## The task:
The whole listing, exactly as given: write it out, leaving out each image.

---

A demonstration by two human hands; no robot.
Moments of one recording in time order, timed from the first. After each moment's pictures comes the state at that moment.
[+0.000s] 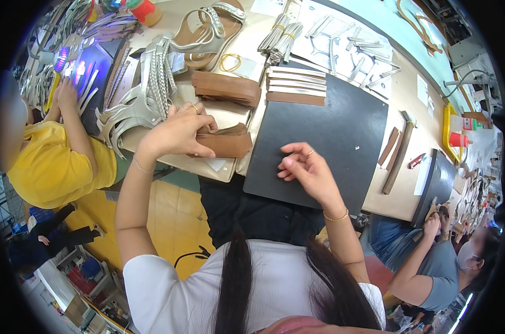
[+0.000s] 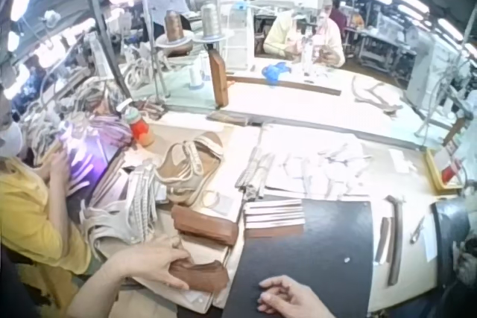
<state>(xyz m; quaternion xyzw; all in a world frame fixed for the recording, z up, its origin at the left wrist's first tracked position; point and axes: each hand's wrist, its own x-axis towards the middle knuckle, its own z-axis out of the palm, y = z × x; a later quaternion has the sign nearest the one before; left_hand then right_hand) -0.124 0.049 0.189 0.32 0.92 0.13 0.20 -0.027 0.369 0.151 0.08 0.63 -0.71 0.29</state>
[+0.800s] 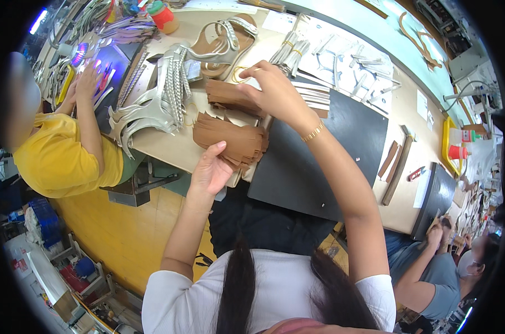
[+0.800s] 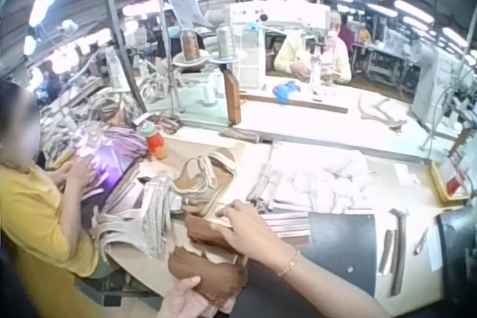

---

## Answer area:
A demonstration by two human hands; no robot.
Moments of one recording in time order, timed from the first. After each moment's pictures comes the state at that moment.
[+0.000s] 
[+0.000s] 
<state>(xyz m; quaternion xyzw; all in a world frame fixed for the recording, z up, its origin at the left wrist's first tracked position; point and axes: each hand's wrist, its own x-axis towards the middle knuckle, its own z-axis out of the palm, y = z × x; a later quaternion has the sign nearest the one before; left_hand then right_hand) -0.124 0.049 0.189 0.32 0.92 0.13 0.20 -0.027 0.369 0.151 0.08 0.63 -0.71 0.29</state>
[+0.800s] 
[+0.800s] 

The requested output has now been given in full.